Exercise brief
Extract precisely the lines of the entries below, from the first line through the line containing "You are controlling".

[[ Task inputs, beginning ]]

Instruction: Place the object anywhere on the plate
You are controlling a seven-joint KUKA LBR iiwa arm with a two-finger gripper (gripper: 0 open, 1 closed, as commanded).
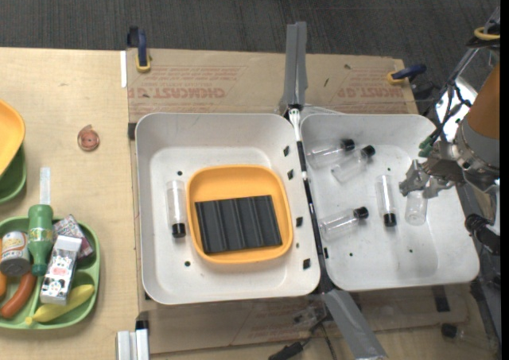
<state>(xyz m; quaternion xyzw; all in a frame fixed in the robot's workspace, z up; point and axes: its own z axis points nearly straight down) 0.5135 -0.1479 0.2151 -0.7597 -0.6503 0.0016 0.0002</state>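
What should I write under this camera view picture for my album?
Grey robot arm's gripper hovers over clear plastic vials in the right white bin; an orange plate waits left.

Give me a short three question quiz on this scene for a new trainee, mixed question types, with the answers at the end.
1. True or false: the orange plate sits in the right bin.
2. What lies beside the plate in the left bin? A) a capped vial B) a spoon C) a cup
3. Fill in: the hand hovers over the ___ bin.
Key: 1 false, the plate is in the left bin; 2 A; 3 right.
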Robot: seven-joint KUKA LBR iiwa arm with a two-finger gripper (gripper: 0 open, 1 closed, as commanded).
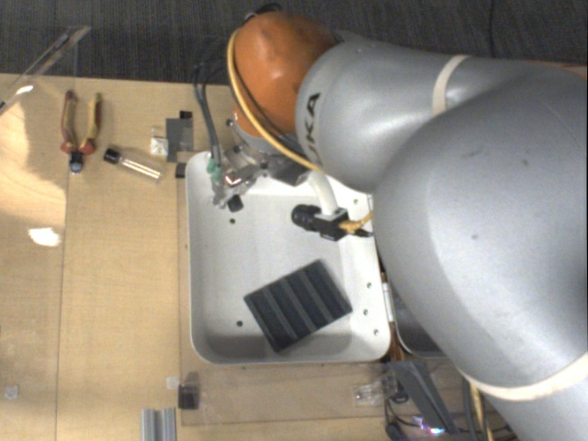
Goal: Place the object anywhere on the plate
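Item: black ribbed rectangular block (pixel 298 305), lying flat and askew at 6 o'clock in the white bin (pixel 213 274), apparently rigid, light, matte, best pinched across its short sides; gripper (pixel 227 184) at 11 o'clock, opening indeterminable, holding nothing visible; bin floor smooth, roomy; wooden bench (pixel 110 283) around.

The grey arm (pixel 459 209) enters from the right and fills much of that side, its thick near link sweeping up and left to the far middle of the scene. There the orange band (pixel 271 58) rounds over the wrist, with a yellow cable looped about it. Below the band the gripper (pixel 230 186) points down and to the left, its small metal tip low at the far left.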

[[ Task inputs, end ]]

Output below
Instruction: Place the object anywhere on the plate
You are controlling a seven-joint KUKA LBR iiwa arm with a two-finger gripper (gripper: 0 open, 1 closed, as commanded).

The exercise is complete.